WORK INSTRUCTIONS: Restate the records in full, so that each line matches the original exactly.

Top of INFORMATION PROVIDED

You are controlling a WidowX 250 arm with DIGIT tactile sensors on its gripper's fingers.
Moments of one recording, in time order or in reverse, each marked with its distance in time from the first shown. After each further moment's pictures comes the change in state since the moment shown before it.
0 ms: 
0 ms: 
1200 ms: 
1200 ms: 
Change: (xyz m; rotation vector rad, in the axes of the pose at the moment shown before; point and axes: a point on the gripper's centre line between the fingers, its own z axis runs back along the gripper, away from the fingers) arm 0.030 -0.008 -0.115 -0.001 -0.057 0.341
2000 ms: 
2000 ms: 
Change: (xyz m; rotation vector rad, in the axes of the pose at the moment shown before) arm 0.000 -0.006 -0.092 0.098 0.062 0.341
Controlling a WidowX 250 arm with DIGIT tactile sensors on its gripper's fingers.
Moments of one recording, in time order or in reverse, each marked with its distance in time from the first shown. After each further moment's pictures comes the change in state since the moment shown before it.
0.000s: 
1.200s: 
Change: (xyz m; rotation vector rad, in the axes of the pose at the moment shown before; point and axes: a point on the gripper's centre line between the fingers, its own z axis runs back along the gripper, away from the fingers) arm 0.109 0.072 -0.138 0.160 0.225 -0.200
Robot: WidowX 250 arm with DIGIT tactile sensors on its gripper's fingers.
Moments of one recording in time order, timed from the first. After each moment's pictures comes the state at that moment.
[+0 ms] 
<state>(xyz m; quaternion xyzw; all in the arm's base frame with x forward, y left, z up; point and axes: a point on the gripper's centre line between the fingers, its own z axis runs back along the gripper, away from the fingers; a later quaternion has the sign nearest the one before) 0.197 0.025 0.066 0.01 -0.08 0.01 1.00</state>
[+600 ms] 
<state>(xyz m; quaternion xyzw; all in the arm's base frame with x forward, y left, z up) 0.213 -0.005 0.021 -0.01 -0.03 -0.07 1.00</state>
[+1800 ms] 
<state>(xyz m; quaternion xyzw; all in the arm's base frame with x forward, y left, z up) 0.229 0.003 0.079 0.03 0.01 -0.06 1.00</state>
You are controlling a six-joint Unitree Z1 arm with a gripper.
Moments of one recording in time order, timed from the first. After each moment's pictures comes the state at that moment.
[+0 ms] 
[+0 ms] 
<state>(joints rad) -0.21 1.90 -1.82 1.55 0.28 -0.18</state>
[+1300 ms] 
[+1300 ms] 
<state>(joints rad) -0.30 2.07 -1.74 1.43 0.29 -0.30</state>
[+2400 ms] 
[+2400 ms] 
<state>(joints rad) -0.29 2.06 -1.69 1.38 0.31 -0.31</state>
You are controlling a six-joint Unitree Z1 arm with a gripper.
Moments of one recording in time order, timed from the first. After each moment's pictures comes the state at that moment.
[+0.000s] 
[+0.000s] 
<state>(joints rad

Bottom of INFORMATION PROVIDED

RESULT OF THIS EXERCISE:
You are controlling a WidowX 250 arm with DIGIT tactile sensors on its gripper's fingers.
Moments of one recording, in time order or in reverse, each marked with its distance in time from the first shown. After each further moment's pictures comes the change in state since the moment shown before it.
0 ms: 
0 ms: 
1200 ms: 
1200 ms: 
Change: (xyz m; rotation vector rad, in the axes of the pose at the moment shown before; point and axes: a point on the gripper's centre line between the fingers, its own z axis runs back along the gripper, away from the fingers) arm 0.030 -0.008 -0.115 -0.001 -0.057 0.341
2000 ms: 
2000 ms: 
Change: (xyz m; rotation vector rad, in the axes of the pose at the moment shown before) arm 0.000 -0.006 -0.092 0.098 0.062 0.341
Controlling a WidowX 250 arm with DIGIT tactile sensors on its gripper's fingers.
Moments of one recording, in time order or in reverse, each marked with its distance in time from the first shown. After each further moment's pictures comes the change in state since the moment shown before it.
0.000s: 
1.200s: 
Change: (xyz m; rotation vector rad, in the axes of the pose at the moment shown before; point and axes: a point on the gripper's centre line between the fingers, its own z axis runs back along the gripper, away from the fingers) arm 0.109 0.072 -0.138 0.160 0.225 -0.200
Robot: WidowX 250 arm with DIGIT tactile sensors on its gripper's fingers.
Moments of one recording in time order, timed from the first. After each moment's pictures comes the state at that moment.
[+0 ms] 
<state>(xyz m; quaternion xyzw; all in the arm's base frame with x forward, y left, z up; point and axes: a point on the gripper's centre line between the fingers, its own z axis runs back along the gripper, away from the fingers; a later quaternion has the sign nearest the one before) 0.197 0.025 0.066 0.01 -0.08 0.01 1.00</state>
[+600 ms] 
<state>(xyz m; quaternion xyzw; all in the arm's base frame with x forward, y left, z up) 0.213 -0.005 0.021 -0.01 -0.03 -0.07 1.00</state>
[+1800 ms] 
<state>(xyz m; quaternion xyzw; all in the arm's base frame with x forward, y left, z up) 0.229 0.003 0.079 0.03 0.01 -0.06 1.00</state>
You are controlling a six-joint Unitree Z1 arm with a gripper.
Moments of one recording in time order, timed from the first. After each moment's pictures comes the state at that moment.
[+0 ms] 
[+0 ms] 
<state>(joints rad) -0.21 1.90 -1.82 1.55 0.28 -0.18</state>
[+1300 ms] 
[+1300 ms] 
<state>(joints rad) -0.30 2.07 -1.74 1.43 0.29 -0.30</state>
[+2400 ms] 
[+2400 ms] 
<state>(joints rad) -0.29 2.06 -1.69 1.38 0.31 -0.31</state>
You are controlling a six-joint Unitree Z1 arm with a gripper.
Moments of one recording in time order, timed from the first. After each moment's pictures comes the state at that moment.
[+0.000s] 
[+0.000s] 
<state>(joints rad

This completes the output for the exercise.